Member of the Wyoming Senate from the 10th district
- Incumbent
- Assumed office January 10, 2017
- Preceded by: Phil Nicholas
- Succeeded by: Daniel Furphy

Member of the Wyoming House of Representatives from the 46th district
- In office January 13, 2009 – January 10, 2017
- Preceded by: James Slater
- Succeeded by: Bill Haley

Personal details
- Born: September 8, 1944 (age 81) Laramie, Wyoming, U.S.
- Party: Republican
- Spouse: Sharry Moniz
- Children: 2
- Profession: Businessman

= Glenn Moniz =

American politician

Glenn Moniz (born September 8, 1944) is an American politician and a Republican member of the Wyoming Senate representing District 10 since January 10, 2017.

==Elections==

===2008===
When incumbent Republican Representative James Slater retired and left the District 46 seat open, Moniz ran unopposed for the Republican nomination He won the general election with 2,513 votes (48.6%) against Democratic nominee Jim Thompson.

===2010===
Moniz ran unopposed in both the Republican primary and the general election.

===2012===
Moniz ran unopposed in the Republican primary, winning with 929 votes.
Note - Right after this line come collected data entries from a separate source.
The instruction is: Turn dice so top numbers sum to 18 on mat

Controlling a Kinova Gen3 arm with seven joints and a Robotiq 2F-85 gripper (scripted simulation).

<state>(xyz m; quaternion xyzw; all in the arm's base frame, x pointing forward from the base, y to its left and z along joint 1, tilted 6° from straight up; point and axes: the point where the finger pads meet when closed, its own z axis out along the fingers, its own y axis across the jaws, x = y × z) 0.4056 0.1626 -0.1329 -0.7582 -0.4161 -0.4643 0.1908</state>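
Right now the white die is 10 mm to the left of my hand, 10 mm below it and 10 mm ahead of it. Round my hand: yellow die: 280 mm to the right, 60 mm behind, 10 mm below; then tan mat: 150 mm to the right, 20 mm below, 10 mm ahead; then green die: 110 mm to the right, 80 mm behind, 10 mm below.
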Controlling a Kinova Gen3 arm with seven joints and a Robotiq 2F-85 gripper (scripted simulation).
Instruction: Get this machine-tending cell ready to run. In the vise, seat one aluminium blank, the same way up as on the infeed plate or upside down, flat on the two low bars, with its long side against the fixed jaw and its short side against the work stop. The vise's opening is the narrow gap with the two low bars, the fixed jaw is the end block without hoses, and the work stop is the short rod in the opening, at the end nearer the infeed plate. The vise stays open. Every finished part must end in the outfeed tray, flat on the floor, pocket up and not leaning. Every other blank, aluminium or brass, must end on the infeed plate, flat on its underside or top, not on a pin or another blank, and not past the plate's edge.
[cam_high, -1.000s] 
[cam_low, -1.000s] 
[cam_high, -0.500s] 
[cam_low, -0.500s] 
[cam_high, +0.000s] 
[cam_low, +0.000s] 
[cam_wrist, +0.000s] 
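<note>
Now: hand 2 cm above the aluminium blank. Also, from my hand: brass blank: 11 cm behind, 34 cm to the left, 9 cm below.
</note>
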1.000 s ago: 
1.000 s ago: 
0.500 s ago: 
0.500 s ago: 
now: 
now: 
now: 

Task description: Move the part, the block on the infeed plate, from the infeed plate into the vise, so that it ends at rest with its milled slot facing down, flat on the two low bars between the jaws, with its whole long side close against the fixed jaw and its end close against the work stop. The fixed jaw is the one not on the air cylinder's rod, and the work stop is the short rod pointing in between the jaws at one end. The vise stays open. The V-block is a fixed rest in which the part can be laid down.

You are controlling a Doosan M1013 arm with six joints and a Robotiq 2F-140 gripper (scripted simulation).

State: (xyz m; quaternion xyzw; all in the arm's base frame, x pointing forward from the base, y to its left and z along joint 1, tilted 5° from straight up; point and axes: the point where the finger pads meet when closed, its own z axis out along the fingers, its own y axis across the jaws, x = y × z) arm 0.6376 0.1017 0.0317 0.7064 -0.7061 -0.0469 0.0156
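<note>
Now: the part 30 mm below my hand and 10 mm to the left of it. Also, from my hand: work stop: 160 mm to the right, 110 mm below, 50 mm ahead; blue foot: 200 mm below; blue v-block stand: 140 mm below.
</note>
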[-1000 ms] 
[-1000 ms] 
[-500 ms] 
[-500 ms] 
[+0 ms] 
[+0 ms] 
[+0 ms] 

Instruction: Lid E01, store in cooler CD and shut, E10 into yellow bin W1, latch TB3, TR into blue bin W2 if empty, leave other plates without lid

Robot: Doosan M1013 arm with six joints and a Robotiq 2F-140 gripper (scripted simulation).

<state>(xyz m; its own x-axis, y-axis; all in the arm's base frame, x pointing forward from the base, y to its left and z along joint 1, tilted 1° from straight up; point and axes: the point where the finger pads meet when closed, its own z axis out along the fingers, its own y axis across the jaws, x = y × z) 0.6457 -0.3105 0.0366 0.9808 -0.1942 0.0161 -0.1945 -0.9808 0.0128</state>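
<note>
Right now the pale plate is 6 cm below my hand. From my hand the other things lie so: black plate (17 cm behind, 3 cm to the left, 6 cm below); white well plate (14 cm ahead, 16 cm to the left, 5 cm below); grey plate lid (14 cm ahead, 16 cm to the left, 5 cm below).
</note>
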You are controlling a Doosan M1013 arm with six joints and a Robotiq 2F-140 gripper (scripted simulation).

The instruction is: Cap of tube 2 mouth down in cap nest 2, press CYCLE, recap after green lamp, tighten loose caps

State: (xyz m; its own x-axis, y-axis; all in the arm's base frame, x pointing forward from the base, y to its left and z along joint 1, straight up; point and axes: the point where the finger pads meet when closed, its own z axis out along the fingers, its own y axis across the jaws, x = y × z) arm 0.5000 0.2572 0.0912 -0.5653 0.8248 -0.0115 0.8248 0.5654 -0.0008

He won the general election with 56% of the vote against Democratic nominee Kennedy Penn-O'Toole.

===2014===
Moniz ran unopposed in the Republican primary and defeated Democratic candidate Mike Selmer in the general election, winning 54% of the vote.

===2016===
When incumbent Republican State Senate President Phil Nicholas retired, Moniz ran unopposed in the Republican primary. He defeated Democratic nominee Narina Nunez with 57% of the vote.